All'interno del dibattito “ecologista”, un'indagine che a mio parere merita un breve cenno è quella di F.J. Simoons. Geografo e antropologo, Simoons si è interessato al tema delle prescrizioni alimentari – in particolare sulla carne – svolgendo una ricerca sulle abitudini dietetiche di tutto il mondo. Egli tratta i casi di molti animali proibiti, svolgendo per ognuno un'analisi completa.

Sembra scontato notare che in primo luogo si sofferma sul caso del tanto vessato maiale. Partendo dal presupposto che la carne di porco rappresenta una fonte di proteine ricca e facilmente assimilabile per l'uomo, egli si chiede il motivo per cui desti tanto disgusto in alcune parti del mondo, già a partire dall'antichità. Non solo gli israeliti ma anche gli egiziani e i babilonesi aborrivano il maiale.

A differenza di Harris, il geografo considera l'allevamento del suino estremamente remunerativo in Medio Oriente. Infatti tutt'oggi in Israele, dove il porco costituisce ancora un tabù, vi sono stati parecchi tentativi, da parte non solo di comuni ebrei ma anche di kibbutzim, di aggirare le norme burocratiche per riuscire a tenere in cattività un animale tanto prezioso40.

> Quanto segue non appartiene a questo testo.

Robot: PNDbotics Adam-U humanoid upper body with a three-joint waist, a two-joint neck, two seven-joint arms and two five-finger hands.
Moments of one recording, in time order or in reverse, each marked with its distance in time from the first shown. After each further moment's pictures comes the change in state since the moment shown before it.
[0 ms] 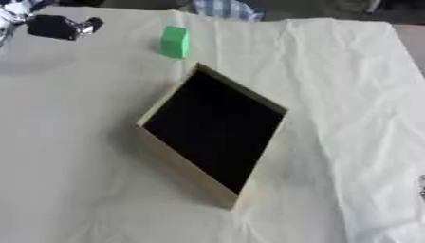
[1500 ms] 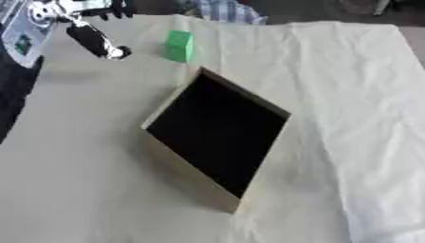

Questa è quindi la sua ipotesi: il divieto sulla carne di maiale si sviluppa in varie popolazioni nomadi del Medio Oriente dedite alla pastorizia. Esso non è un animale adatto all'economia pastorale ed è inoltre alieno all'ambiente della steppa desertica. Il maiale è inoltre l'animale-simbolo delle culture sedentarie - in perenne conflitto con i nomadi abitanti della steppa - e per questo tanto aborrito tra i pastori.

Secondo Simoons il rifiuto nei confronti del suino prende vita attorno al 1400 a.C., con la proliferazione dei gruppi pastorali collocati ai margini delle grandi civiltà. Le stesse, influenzate dalla grande diffusione delle tribù nomadiche, assorbono questo particolare tabù.

L'ipotesi di Simoons sembra piuttosto azzardata. Credo però che inserendola all'interno di una sequenza storica, si potrebbe dare vita ad un quadro generale che non si discosta molto dalla realtà dei fatti. Molto probabilmente l'allevamento del maiale non sarà stato molto conveniente per un popolo di pastori come gli israeliti, abitanti un territorio piuttosto arido.

Un primo tabù, non codificato, su questo tipo di carne potrebbe quindi derivare da un'antica abitudine della vita nomade. Nel momento in cui avviene la sedentarizzazione, il suino viene di certo allevato – come si vedrà in seguito nelle fonti archeologiche – ma quest'attività verrà condotta soltanto fino al momento in cui le condizioni ambientali e demografiche lo permetteranno. Con l'aumento della popolazione e delle terre impiegate per l'agricoltura, il mantenimento del suino diventerà molto meno conveniente, e il tabù sulla sua carne verrà riproposto sino ad essere codificato nel testo sacro.